◆ TASK GOAL: Tally the lines below that contain the word "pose", then give the tally and nothing more.

◆ GIVEN RECORDS:
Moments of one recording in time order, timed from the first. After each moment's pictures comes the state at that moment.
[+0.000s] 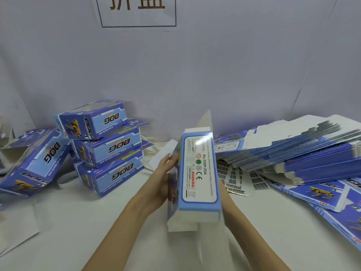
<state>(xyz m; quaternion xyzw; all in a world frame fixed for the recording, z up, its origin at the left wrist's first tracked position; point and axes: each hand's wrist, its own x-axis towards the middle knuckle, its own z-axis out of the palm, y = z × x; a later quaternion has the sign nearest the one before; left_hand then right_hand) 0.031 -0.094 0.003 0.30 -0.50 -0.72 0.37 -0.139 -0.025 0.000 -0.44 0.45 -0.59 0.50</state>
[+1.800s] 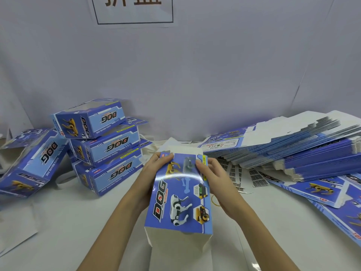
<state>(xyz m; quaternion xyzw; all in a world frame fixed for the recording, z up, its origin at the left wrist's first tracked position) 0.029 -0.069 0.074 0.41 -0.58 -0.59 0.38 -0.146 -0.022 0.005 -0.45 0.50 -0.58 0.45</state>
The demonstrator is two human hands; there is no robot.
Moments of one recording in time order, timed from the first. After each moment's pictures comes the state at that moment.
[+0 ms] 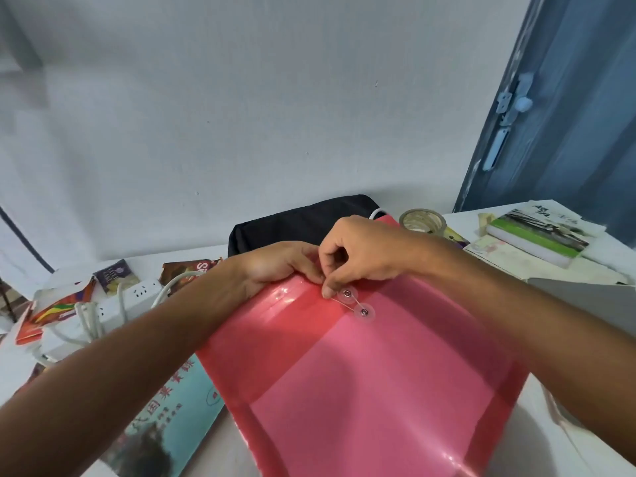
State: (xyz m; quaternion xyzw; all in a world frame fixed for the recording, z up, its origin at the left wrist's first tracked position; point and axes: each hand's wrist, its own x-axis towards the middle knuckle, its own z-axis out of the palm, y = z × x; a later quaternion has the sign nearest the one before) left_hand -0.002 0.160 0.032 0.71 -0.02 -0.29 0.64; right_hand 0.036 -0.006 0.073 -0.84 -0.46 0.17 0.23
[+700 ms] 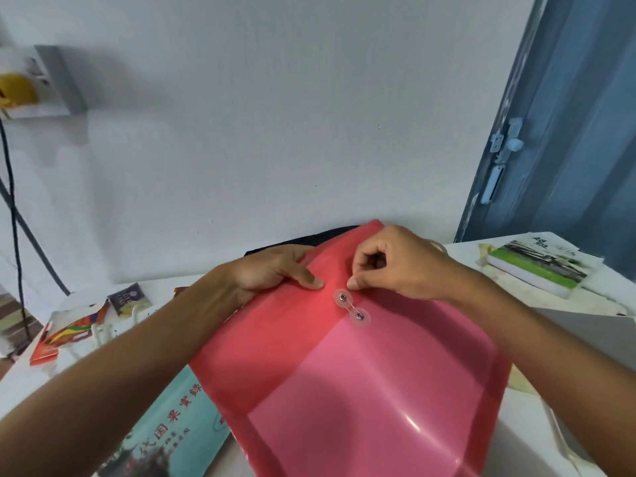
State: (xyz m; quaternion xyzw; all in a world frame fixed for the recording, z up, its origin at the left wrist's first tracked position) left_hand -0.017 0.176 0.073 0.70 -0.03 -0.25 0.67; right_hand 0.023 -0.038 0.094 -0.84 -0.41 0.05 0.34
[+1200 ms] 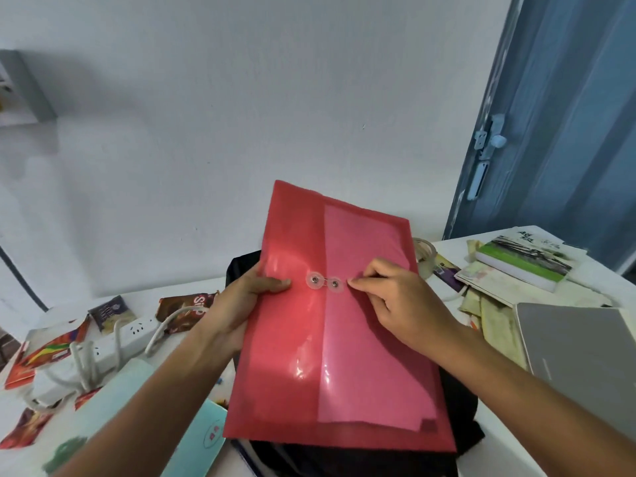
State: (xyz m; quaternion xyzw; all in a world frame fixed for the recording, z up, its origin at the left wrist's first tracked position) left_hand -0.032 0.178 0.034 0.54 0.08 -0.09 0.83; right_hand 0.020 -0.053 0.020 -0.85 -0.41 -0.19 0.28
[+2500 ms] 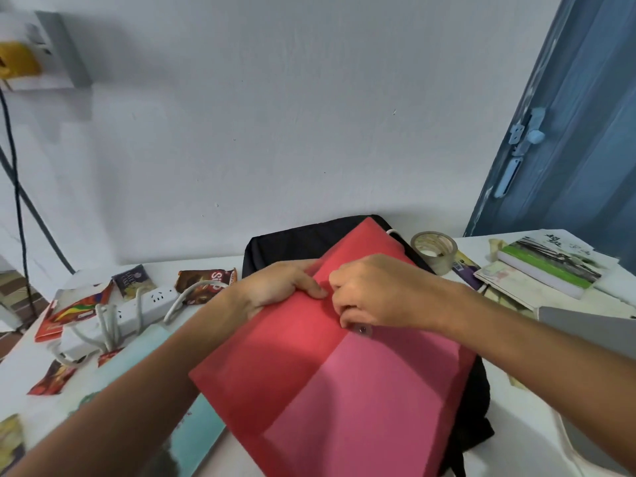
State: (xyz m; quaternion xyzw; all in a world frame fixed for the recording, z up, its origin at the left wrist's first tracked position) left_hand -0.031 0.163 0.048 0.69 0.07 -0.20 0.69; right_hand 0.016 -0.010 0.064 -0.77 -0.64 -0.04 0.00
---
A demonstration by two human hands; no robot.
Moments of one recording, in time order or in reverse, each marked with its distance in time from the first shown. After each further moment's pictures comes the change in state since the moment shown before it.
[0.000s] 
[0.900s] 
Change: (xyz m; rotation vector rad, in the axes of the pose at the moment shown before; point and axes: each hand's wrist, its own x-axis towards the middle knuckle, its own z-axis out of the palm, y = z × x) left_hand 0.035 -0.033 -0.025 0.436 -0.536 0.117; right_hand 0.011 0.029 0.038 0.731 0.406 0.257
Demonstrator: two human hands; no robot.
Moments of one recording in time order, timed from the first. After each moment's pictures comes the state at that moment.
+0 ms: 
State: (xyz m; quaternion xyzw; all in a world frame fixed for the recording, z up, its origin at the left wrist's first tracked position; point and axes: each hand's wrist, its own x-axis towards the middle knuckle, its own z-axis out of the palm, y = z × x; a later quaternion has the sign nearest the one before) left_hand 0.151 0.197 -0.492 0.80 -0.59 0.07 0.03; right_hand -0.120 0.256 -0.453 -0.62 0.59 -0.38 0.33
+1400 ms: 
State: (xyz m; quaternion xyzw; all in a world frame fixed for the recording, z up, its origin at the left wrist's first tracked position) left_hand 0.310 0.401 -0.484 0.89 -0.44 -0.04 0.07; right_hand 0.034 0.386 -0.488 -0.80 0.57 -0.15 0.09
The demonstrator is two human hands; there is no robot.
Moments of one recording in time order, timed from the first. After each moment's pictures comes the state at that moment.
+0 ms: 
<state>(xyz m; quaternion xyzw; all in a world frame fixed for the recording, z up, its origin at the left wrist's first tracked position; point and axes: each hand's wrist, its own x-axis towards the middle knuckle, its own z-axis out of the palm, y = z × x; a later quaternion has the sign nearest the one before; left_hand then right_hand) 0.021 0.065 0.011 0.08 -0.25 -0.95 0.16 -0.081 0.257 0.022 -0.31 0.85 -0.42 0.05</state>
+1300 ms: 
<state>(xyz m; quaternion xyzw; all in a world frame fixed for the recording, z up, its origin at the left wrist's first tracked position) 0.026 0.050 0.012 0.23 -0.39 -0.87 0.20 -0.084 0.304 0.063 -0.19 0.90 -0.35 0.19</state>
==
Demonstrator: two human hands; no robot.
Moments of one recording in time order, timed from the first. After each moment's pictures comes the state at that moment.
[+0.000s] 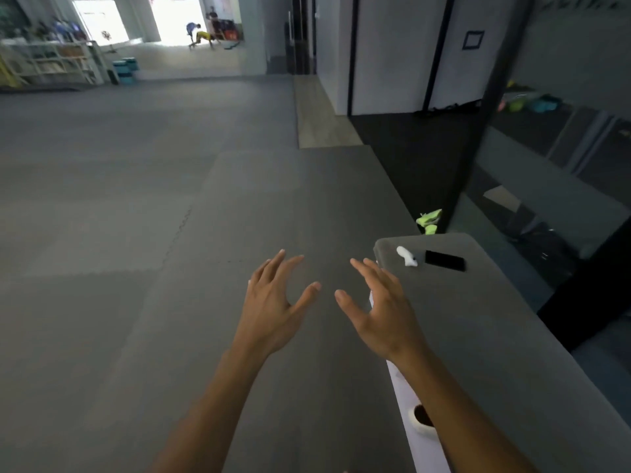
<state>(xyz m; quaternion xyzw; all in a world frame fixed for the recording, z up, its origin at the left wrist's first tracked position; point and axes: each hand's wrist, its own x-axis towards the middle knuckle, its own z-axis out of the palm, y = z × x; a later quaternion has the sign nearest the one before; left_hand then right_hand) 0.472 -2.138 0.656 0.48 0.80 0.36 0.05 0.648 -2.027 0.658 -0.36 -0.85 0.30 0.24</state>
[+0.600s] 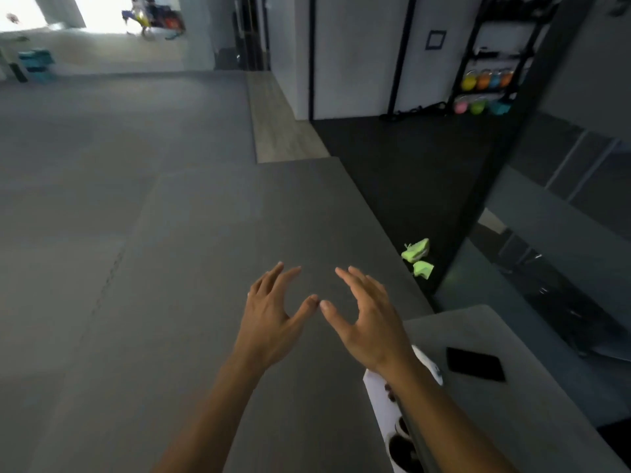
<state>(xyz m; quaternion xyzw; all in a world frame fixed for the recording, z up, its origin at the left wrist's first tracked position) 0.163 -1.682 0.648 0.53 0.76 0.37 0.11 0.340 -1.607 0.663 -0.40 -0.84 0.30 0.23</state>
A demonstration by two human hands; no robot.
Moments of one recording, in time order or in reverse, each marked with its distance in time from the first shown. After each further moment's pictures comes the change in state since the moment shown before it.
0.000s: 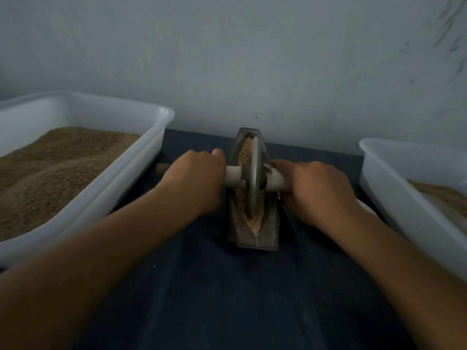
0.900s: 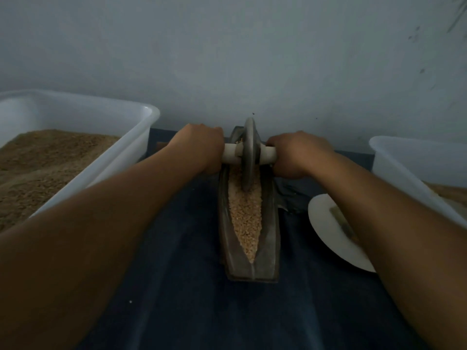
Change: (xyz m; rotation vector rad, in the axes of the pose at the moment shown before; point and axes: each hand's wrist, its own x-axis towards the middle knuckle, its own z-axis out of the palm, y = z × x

◆ OUTPUT FOR THIS EXERCISE: 2